What you should do: The answer is the set of lines that include "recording", copied from the data below.
START Data supplied
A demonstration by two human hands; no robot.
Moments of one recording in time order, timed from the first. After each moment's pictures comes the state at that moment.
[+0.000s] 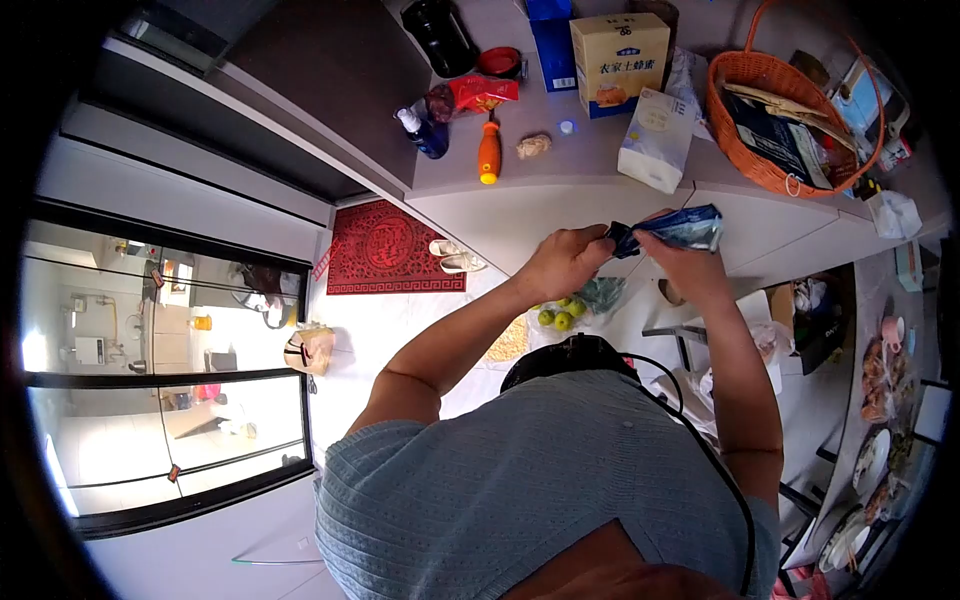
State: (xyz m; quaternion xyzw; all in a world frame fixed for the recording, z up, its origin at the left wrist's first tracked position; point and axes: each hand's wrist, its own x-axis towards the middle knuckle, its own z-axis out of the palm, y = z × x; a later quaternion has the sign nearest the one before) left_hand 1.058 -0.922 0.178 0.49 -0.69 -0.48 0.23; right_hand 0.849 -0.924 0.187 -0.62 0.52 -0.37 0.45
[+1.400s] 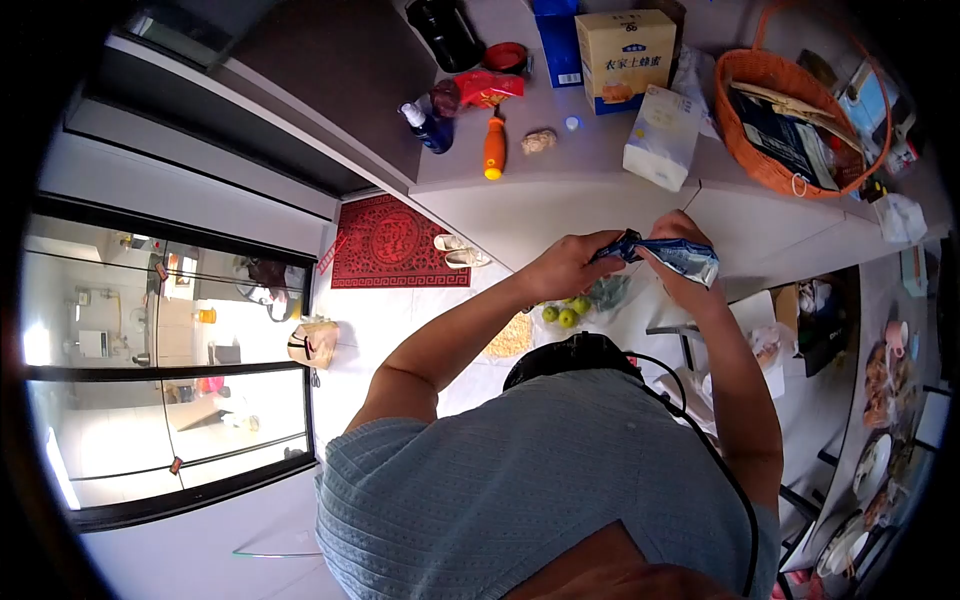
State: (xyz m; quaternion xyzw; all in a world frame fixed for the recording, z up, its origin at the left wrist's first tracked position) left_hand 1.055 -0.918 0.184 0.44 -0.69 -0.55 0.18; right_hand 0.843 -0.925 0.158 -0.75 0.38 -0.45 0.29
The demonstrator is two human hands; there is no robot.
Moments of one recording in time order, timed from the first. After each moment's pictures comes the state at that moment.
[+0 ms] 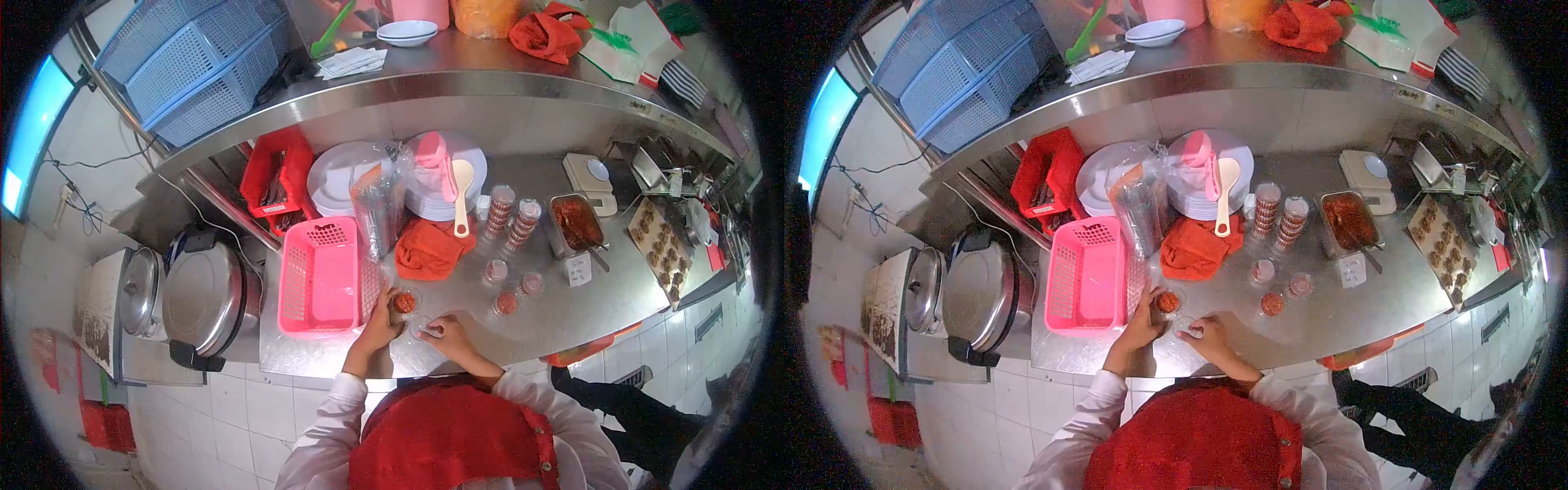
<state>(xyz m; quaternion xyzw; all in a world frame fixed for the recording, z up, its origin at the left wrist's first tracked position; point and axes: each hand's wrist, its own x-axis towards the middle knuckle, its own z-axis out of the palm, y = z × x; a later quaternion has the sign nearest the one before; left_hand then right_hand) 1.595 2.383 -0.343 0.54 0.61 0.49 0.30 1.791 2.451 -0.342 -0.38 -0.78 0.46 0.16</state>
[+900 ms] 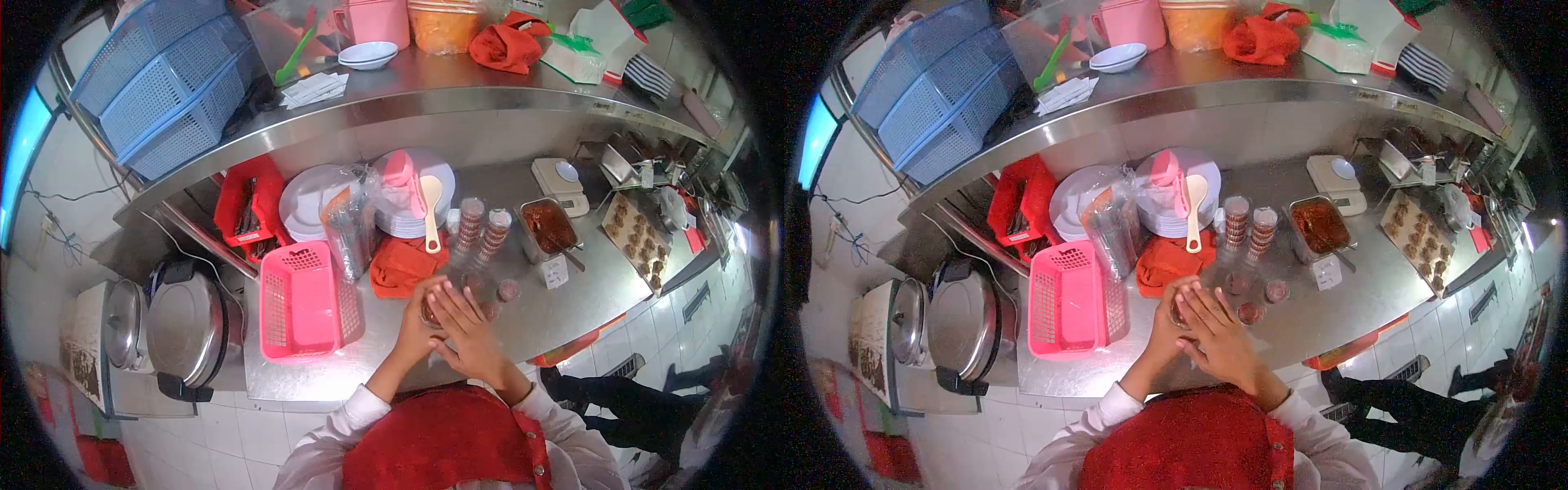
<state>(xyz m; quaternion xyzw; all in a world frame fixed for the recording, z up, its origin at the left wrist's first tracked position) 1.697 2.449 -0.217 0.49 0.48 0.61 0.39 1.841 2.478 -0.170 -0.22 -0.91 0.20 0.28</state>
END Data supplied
Reply:
Moments of one recording in time order, timed from the first. After each moment's pictures comes the state at that moment.
State: (xyz m; quaternion xyzw; all in a world frame fixed for the recording, z up, its origin at the left wrist's first tracked position; point and axes: each hand's wrist, its own x-axis towards the middle knuckle, its own z-axis out of the palm, y = z × x; a later quaternion has the sign nearest the one before) left_hand 1.058 -0.922 0.178 0.49 -0.69 -0.48 0.23; right_hand 0.849 -0.924 0.187 -0.62 0.52 -0.37 0.45
State: (xyz m; quaternion xyzw; all in a world frame fixed for the recording, z up, its origin at the left wrist's first tracked position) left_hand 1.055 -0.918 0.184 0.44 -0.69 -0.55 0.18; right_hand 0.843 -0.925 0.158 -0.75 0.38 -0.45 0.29
Moments of one recording in time order, timed from the first. After each moment's pictures comes the state at that moment.
<state>(xyz m; quaternion xyzw; all in a world frame fixed for the recording, z up, its origin at the left wrist's first tracked position; point and axes: each hand's wrist, its own x-axis towards the middle knuckle, its own z-axis out of the palm, y = z × x; a later quaternion has the sign nearest the one before; left_hand then right_hand) 1.595 2.383 -0.343 0.54 0.61 0.49 0.30 1.791 2.451 -0.342 -0.38 -0.78 0.46 0.16</state>
<state>(xyz m; quaternion xyzw; all in a world frame fixed for the recording, z up, its origin at the left wrist's first tracked position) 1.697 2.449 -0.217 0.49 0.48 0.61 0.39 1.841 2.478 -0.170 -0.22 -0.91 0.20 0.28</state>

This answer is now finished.